— ABOUT THIS EXERCISE —
Look through the records below for the line holding "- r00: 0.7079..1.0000". Write it out exactly, with each following line through the line holding "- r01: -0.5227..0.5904".
--- AVAILABLE DATA ---
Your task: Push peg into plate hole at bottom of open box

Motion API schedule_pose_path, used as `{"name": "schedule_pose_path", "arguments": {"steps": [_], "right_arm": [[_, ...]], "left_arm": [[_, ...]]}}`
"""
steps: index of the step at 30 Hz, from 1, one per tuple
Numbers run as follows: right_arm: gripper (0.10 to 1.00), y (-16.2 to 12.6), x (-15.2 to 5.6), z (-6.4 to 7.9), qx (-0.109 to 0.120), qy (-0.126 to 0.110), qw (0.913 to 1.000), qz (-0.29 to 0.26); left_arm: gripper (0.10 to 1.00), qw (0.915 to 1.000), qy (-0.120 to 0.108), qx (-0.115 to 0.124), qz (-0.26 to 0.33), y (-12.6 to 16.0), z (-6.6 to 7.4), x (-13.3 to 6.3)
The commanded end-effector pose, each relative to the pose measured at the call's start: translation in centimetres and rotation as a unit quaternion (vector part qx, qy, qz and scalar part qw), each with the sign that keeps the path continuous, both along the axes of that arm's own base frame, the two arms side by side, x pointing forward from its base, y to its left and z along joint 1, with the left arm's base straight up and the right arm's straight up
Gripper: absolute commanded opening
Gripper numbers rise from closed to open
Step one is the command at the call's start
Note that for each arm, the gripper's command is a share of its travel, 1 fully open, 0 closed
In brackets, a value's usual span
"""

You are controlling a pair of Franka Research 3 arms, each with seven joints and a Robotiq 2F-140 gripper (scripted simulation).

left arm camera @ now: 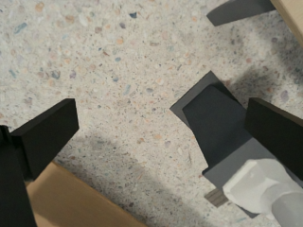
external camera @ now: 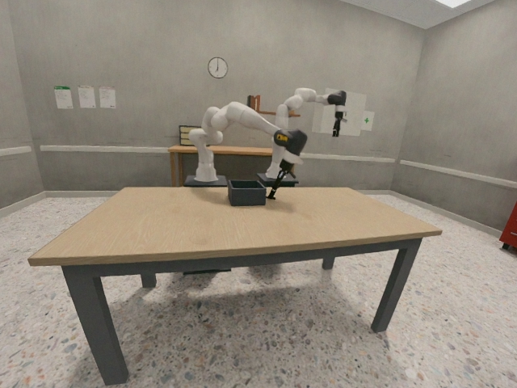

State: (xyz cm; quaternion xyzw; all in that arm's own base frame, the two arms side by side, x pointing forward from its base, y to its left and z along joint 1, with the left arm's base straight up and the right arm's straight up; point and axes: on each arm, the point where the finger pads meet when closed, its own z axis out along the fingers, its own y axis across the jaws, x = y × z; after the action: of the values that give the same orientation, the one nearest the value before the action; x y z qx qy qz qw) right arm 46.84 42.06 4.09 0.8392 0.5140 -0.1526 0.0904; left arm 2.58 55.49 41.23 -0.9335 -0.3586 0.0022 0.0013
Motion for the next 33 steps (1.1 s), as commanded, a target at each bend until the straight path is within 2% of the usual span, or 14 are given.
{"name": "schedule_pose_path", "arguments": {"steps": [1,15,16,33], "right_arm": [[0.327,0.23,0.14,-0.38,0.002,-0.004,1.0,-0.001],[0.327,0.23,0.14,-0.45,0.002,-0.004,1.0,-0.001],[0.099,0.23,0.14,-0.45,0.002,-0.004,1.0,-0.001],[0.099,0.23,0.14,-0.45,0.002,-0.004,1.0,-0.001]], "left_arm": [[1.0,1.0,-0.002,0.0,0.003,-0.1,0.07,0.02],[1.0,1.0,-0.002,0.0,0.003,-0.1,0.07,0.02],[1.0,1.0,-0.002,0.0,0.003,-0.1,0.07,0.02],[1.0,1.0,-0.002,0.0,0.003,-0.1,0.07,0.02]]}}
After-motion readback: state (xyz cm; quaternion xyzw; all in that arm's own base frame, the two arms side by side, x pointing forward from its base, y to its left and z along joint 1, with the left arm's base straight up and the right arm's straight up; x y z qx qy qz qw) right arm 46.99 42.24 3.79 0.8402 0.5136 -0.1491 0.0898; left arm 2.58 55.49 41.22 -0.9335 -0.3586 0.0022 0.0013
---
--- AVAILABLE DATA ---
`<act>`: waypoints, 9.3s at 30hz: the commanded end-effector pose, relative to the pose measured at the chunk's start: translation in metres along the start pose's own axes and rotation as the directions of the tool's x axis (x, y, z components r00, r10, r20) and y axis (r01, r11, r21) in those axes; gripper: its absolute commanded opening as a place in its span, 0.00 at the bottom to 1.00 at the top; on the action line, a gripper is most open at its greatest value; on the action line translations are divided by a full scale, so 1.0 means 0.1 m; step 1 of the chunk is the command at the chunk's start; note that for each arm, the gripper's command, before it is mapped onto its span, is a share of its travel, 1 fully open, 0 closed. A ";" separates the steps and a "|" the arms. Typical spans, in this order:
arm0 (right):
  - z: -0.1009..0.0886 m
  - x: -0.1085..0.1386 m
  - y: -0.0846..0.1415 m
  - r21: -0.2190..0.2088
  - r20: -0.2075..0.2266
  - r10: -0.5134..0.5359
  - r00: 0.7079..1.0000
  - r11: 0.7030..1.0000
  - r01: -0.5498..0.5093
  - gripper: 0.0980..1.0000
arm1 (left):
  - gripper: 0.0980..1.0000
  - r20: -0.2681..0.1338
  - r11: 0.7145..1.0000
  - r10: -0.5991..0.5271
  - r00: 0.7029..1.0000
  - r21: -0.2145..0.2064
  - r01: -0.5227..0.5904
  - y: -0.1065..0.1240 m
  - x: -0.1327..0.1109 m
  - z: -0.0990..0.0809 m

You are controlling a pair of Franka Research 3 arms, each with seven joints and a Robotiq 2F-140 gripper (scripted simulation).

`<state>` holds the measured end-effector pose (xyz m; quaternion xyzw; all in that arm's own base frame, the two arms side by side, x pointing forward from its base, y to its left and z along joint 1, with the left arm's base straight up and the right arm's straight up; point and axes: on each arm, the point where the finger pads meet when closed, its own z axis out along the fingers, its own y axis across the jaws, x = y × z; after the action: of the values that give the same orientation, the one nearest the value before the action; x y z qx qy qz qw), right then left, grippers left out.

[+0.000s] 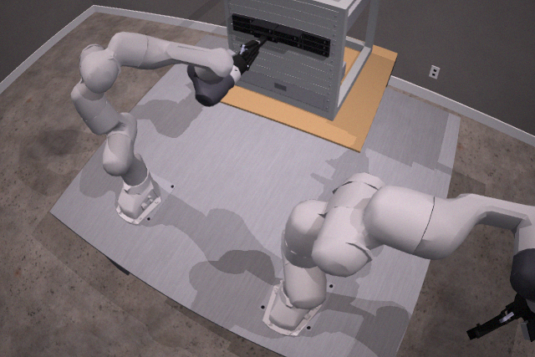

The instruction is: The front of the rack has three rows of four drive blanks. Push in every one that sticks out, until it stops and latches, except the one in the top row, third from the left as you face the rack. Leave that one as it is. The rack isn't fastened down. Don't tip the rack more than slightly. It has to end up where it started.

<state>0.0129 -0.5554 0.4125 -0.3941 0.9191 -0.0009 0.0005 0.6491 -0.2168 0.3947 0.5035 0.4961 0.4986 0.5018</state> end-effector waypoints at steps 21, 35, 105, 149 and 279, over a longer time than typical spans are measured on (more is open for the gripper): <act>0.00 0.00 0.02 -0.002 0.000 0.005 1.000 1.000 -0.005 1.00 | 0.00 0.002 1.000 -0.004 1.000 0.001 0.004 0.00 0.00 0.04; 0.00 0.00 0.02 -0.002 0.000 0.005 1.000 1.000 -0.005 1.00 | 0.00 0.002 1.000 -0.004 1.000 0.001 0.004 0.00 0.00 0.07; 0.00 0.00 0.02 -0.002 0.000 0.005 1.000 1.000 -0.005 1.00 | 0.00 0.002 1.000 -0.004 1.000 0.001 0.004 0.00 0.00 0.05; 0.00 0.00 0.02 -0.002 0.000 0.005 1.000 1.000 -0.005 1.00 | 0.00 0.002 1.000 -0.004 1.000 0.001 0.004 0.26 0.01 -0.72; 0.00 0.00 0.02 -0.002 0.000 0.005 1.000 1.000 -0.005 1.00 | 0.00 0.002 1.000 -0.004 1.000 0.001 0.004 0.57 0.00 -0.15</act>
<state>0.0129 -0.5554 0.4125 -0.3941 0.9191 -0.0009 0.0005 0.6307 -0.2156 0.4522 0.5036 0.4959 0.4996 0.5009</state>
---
— ANSWER SECTION —
  - r00: 0.7079..1.0000
  - r11: 0.7030..1.0000
  - r01: -0.5498..0.5093
  - gripper: 0.0980..1.0000
arm1 (left):
  - gripper: 0.0980..1.0000
  - r20: -0.2681..0.1338
  - r11: 0.7145..1.0000
  - r10: -0.5991..0.5271
  - r00: 0.7029..1.0000
  - r21: -0.2145..0.2064
  - r01: -0.5227..0.5904

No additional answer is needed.